La activista señala que «ni siquiera se puede apoyar este discurso en las situaciones que llevan a una mujer a renunciar a una criatura que acaba de parir, porque ninguna mujer se embaraza a propósito para entregar a su hijo o hija en adopción a otra persona».

Un contrato que te garantiza ser padre o madre

En este contexto, aclara que «en un contrato de vientre de alquiler, se embaraza con el objetivo de que los compradores vean realizado su deseo de ser padres o madres y cumplan el capricho patriarcal del que habla Nerea Sanchís Rodríguez en su acertado artículo Vientres de alquiler: desmontando el capricho patriarcal«.

«¿Hay algo más patriarcal que vender esa libertad como un acto de sumisión imperceptible, una abnegación supina, donde las mujeres elegimos libre y felizmente estar donde el patriarcado nos necesita?», se pregunta Guillén desde una perspectiva de izquierda.

Para seguidamente añadir: ¿Alguien duda del aporte que han hecho feministas como Amelia Valcárcel, Alicia Miyares, Lidia Falcón, Mar Esquembre, María Luisa Balaguer o Ángeles Álvarez al feminismo y a la igualdad de Derechos y oportunidades de las mujeres?

Y recuerda que las citadas anteriormente han sido «mujeres clave para los avances en derechos de las mujeres de este país cuestionadas porque se oponen a que no se vulneren estos derechos que tanto costaron en conseguir».

La activista espeta que «en cuanto a una ley garantista, además de ser una total falacia, no prevé situaciones tan importantes como la decisión de qué madre se acogerá al permiso de maternidad.

Teniendo en cuenta que, según dicen quienes defienden esta práctica, la gestante no es madre sino que lo es la que paga, puedo esperar cualquier barbaridad».

«Las mujeres de la India o Ucrania, que viven en extrema pobreza son razones suficientes para parar esta aberración»

Además, apunto que «ninguna ley ha conseguido acabar con abusos y delitos, por lo tanto, es muy infantil hacernos creer que una ley garantista acabará con el abuso y la explotación de las madres gestantes».

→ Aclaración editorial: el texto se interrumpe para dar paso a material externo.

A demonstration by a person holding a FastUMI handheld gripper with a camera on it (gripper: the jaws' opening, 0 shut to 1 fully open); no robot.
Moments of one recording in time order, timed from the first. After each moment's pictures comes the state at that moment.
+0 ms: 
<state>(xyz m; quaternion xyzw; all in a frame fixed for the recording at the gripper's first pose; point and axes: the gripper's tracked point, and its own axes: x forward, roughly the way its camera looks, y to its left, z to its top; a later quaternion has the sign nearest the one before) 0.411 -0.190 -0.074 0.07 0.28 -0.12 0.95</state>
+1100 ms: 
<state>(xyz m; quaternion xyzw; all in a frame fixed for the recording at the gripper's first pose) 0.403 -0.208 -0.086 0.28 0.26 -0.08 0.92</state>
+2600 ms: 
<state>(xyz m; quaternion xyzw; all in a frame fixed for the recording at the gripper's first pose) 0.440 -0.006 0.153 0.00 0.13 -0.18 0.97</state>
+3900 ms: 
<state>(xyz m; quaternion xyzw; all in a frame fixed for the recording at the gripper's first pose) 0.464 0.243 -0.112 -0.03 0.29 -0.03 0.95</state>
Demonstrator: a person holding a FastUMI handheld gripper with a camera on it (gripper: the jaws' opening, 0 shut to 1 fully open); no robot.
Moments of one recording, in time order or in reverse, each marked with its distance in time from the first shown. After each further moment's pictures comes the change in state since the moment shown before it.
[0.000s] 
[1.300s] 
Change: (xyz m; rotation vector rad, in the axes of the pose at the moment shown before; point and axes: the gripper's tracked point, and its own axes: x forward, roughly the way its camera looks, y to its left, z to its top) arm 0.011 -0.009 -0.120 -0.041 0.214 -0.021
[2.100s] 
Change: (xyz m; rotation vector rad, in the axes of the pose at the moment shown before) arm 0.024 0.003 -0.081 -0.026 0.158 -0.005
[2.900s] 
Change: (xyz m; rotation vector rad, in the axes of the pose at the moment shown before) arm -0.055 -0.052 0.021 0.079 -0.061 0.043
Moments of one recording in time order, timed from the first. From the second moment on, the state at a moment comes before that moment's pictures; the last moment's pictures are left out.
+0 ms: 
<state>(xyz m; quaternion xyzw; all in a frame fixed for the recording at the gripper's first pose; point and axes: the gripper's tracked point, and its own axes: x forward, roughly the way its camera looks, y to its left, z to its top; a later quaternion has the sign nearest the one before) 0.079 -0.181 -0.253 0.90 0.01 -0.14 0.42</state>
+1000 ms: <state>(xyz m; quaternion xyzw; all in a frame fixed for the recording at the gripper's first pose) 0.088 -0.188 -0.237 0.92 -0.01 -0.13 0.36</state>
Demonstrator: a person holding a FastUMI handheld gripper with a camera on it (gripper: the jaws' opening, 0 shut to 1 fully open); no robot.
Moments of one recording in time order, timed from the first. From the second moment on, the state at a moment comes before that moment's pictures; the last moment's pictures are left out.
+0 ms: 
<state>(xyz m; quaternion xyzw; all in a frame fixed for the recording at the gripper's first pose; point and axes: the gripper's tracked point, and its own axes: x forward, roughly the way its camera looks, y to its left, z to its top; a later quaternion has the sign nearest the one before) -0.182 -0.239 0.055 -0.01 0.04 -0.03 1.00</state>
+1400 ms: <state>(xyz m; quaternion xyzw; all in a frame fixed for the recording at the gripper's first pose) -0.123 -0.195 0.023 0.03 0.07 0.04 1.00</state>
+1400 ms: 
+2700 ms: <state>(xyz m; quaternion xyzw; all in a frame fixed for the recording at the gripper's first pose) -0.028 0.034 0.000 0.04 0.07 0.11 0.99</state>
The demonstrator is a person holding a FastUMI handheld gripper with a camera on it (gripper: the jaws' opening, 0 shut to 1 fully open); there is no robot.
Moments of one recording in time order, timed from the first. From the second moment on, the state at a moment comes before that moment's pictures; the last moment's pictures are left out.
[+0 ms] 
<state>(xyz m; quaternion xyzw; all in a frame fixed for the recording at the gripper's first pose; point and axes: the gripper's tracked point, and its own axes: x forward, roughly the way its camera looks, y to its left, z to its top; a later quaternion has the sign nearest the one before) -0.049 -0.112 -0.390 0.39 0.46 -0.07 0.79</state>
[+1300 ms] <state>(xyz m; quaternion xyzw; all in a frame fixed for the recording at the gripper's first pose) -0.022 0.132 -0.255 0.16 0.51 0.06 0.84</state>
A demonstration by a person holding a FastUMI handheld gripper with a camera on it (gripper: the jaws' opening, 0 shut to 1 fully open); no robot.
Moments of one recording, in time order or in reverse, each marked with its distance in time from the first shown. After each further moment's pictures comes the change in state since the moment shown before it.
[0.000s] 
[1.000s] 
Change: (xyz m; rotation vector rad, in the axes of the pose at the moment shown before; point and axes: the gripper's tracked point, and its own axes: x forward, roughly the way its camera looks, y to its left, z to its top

«Las mujeres de la India o Ucrania, que viven en extrema pobreza son razones suficientes para parar esta aberración, por muchas mujeres occidentales que aseguren que es una experiencia enriquecedora».

Balaguer: «La mujer que alquila su vientre no está ejerciendo libremente un derecho, sino vendiendo su cuerpo por un precio»

La autora acaba su artículo citando una frase del libro La maternidad subrogada en un Estado Social de María Luisa Balaguer en el que se expone la siguiente idea:

«Al igual que la persona que ejerce la prostitución, o que aquella que por su escasa estatura sirve de diversión grotesca, la mujer que alquila su vientre no está ejerciendo libremente un derecho, sino vendiendo su cuerpo por un precio.

Ahora bien, el daño que sobre este cuerpo puede sobrevenir, en términos de salud y dignidad, no debe ser permitido por el Estado legalizando y dando carta de naturaleza a un intento de hacer soportar nuevamente sobre la mujer el coste reproductivo».